• **EXERCISE INSTRUCTIONS**
Give back the entries exactly as they read, leaving each image out.

..........

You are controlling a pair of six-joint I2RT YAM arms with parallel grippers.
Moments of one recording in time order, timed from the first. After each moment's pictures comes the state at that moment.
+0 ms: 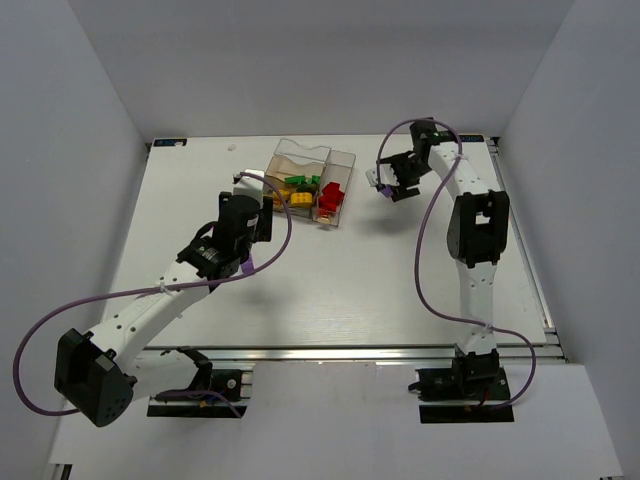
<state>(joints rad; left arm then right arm) -0.60 1.14 0.92 -0.27 -0.52 -0.14 0.18 2.37 2.18 -1.06 -0.51 -1.87</state>
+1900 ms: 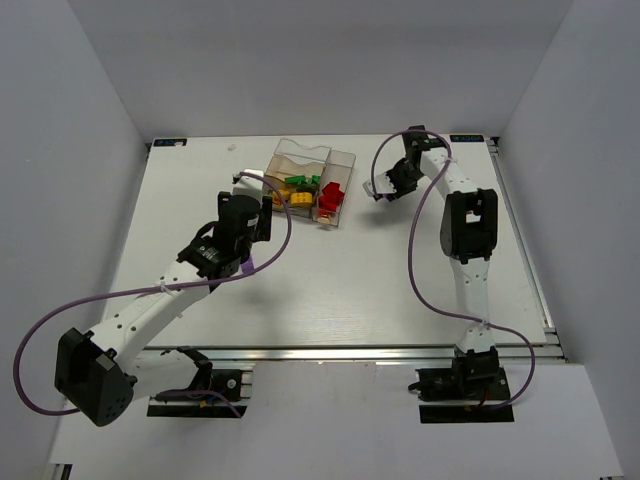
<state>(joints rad) -0.60 1.14 0.92 -0.27 -0.54 -0.13 0.19 2.47 2.20 -0.99 -0.38 -1.97</state>
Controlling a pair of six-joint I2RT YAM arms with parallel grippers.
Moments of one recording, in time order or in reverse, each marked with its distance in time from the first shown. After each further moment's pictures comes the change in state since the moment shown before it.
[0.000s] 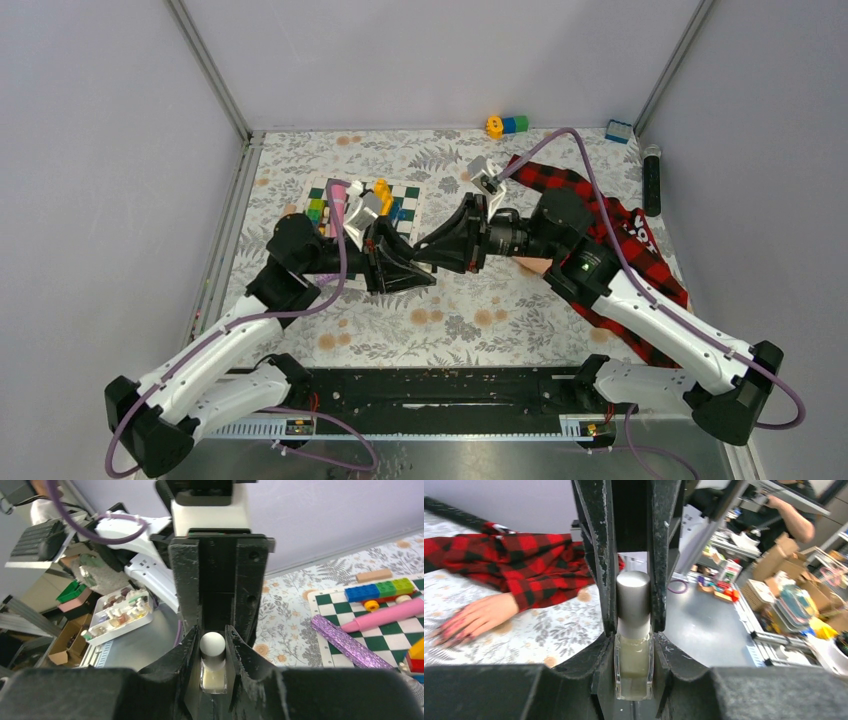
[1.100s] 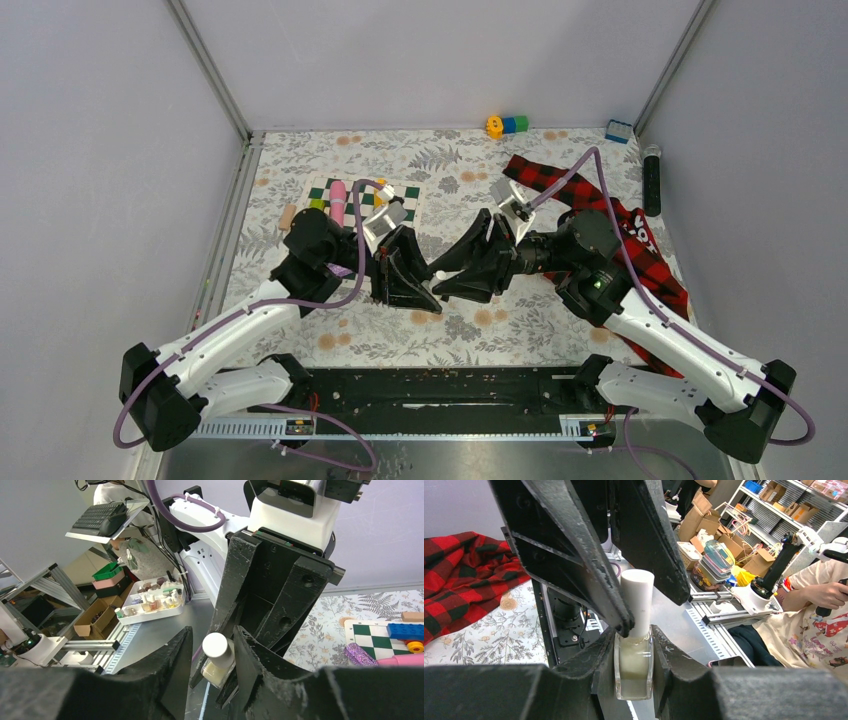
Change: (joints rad) left arm -0.085 0.126 0.047 0.215 0.245 -0.158; right arm -0.011 -0.105 -0.120 0.204 -0.175 0.063
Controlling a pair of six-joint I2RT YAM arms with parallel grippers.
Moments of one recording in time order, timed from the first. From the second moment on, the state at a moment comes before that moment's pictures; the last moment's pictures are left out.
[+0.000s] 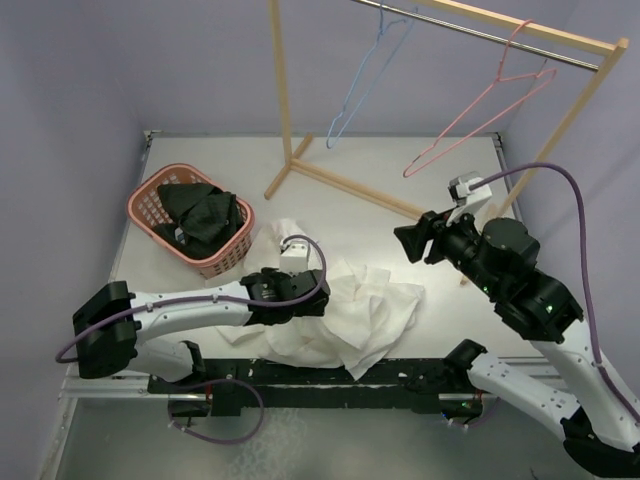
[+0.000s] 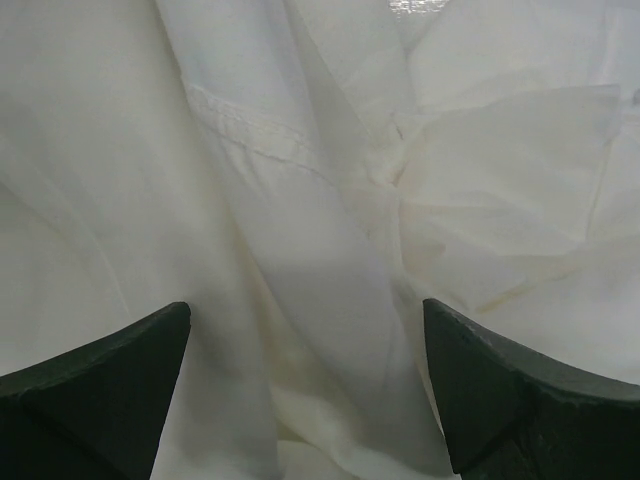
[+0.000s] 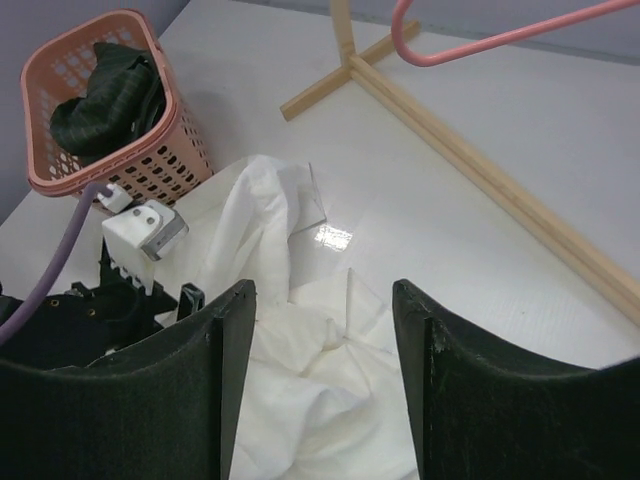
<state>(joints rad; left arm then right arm) -1.16 1.34 0.85 -0.59 -0.52 -0.97 0.67 0.74 1.14 -0.64 0.15 0.24</state>
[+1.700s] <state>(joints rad) -0.76 1.25 1.86 -0.86 -0.62 -0.15 0.67 0.59 1.04 -0.68 0.23 0.27</state>
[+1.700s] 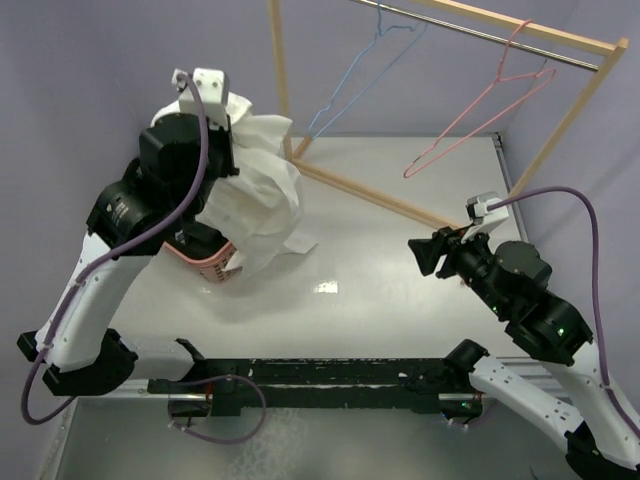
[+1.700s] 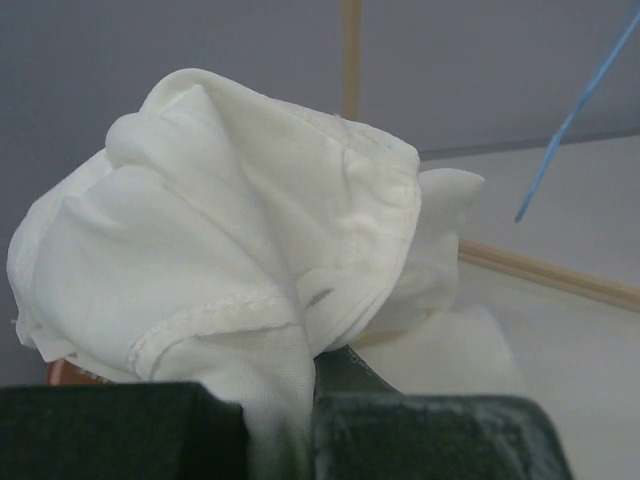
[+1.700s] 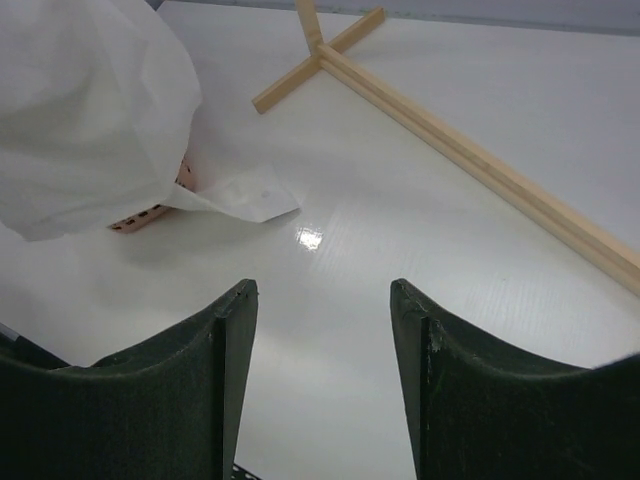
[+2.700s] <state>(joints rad) -0.61 1.67 2.53 -0.03 -0.90 0.75 0.67 0.70 1.04 -0.64 0.18 0.26</state>
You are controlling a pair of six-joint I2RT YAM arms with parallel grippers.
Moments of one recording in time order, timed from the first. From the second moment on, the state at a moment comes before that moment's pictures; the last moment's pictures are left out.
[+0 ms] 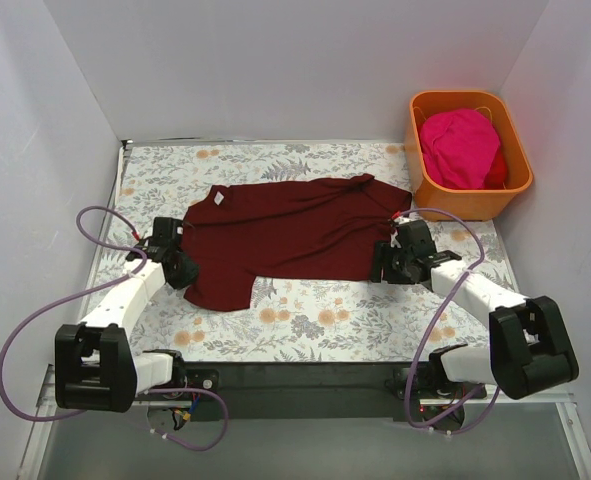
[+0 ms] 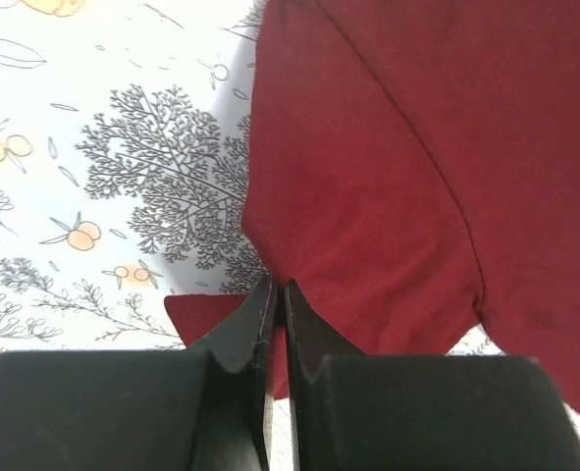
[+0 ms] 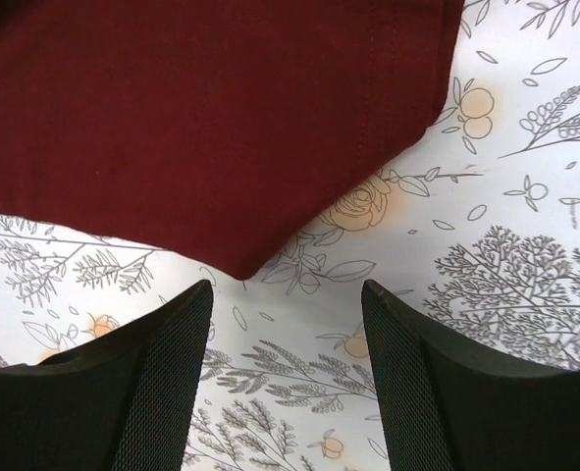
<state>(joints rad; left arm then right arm) -0.07 1.22 0.72 -0.63 -0.14 -0.77 0.33 1.28 0.61 -0.30 -0.10 0.33</state>
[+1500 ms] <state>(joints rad) -0.07 1.15 0.64 -0.53 -0.12 -0.73 0.37 1.32 0.76 -0.57 0.08 0.37</state>
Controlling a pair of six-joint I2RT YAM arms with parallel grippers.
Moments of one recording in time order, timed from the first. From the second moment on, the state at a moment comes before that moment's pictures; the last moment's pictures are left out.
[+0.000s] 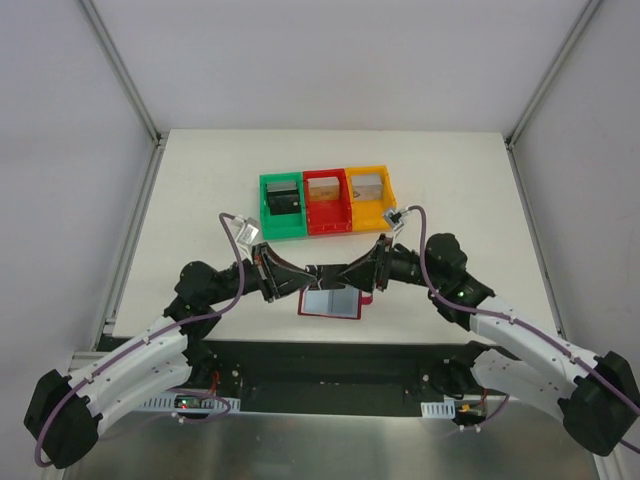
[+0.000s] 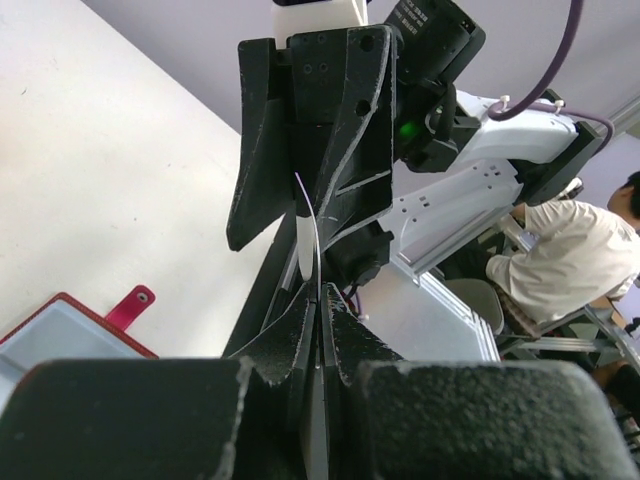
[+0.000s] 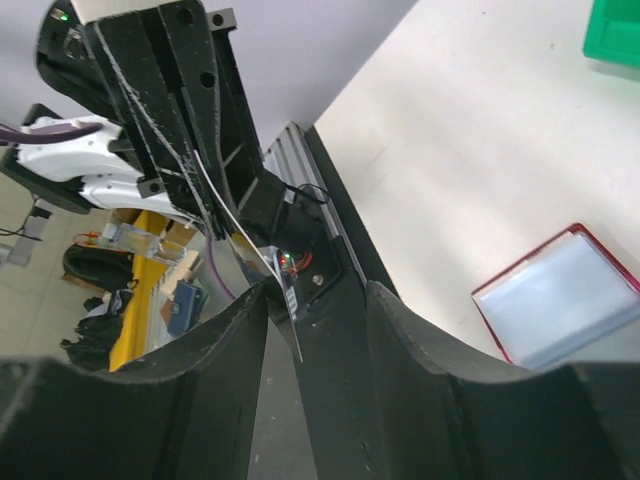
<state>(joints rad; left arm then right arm) -0.68 0.69 0.31 0.58 0.62 -0.87 0.71 0.91 0.53 0.27 -0.62 0.73</state>
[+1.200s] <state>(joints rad) -0.52 0.66 0.67 -0.35 0.29 -0.63 0.68 0.86 0.73 -0.08 -0.62 0.49</state>
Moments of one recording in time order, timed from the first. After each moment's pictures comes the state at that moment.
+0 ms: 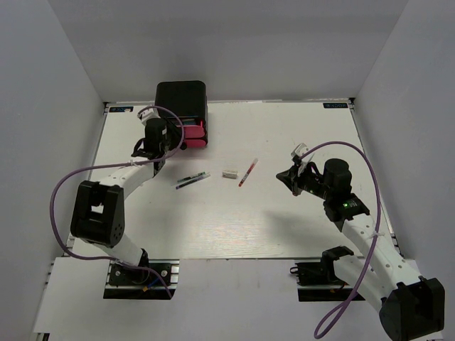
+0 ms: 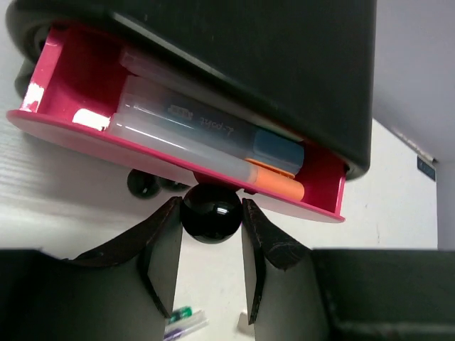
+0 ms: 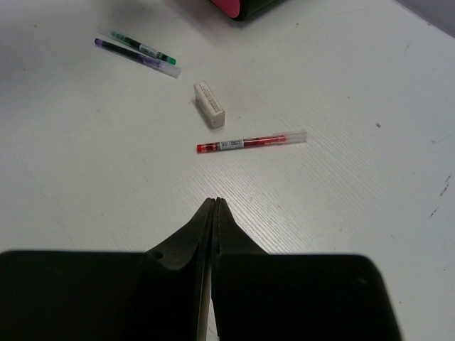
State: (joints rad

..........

• **PROBLEM SOLUTION**
You are controlling a pair of six-joint I2RT YAM arms with parallel grippers.
Moments of one recording in time order, timed from the first. After each moment's pictures comes the state at that moment.
+0 ms: 
<state>(joints rad; left arm then right arm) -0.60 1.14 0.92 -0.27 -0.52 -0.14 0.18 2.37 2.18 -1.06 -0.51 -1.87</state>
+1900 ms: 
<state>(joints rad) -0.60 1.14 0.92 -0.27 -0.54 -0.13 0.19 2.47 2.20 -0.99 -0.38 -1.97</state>
Controlling a pair of six-joint I2RT YAM arms with parallel grippers.
Moments of one recording, in time order or in reverse, each marked with its distance in time from the first shown. After each further moment's pictures comes the change in state since the moment shown before it.
[0.000s] 
[1.100s] 
Change: (joints rad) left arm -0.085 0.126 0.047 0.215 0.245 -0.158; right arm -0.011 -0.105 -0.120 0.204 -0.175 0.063
Controlling a pair of six-joint I2RT YAM arms with parallel grippers.
Moments of one recording in time order, timed from the first. From the second moment on, the state at a moment comes before that moment's pictures; the last moment's pictures are left out.
[+0.000s] 
[+0.000s] 
[+0.000s] 
<state>(joints rad; left arm then right arm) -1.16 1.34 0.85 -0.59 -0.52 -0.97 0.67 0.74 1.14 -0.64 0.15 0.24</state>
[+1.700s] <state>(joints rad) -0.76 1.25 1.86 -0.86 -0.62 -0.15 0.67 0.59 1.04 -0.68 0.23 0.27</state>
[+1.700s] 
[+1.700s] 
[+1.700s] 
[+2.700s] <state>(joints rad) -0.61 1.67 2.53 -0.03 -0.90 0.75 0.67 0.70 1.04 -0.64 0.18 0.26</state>
You are controlling a pair of six-joint I2RT YAM arms with parallel grippers.
Moments of one recording in time order, timed from the first. From the second moment on, the state at a moment comes before that moment's pictures; the last moment's pictures are left out.
[+0 ms] 
[+0 ms] 
[+0 ms] 
<state>(joints rad; left arm then right arm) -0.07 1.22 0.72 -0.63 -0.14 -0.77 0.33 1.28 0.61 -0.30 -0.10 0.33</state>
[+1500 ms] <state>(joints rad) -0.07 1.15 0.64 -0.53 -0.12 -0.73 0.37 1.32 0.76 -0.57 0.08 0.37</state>
Controlling a pair of six-joint I2RT YAM arms with parallel grippers.
Moments of one recording in time order, timed from the first. From the second moment on, the state at a moment comes before that moment's pictures; the last moment's pictures are left out.
[+0.000s] 
[+0.000s] 
[+0.000s] 
<state>(joints rad; left arm then right arm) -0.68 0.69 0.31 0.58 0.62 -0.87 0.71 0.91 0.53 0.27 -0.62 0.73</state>
[+1.200s] <state>(joints rad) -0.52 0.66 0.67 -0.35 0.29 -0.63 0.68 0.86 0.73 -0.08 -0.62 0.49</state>
Moments of one recording in time order, timed from the first. After each moment's pictures comes the state at that moment.
+0 ms: 
+0 ms: 
+0 ms: 
State: (joints rad

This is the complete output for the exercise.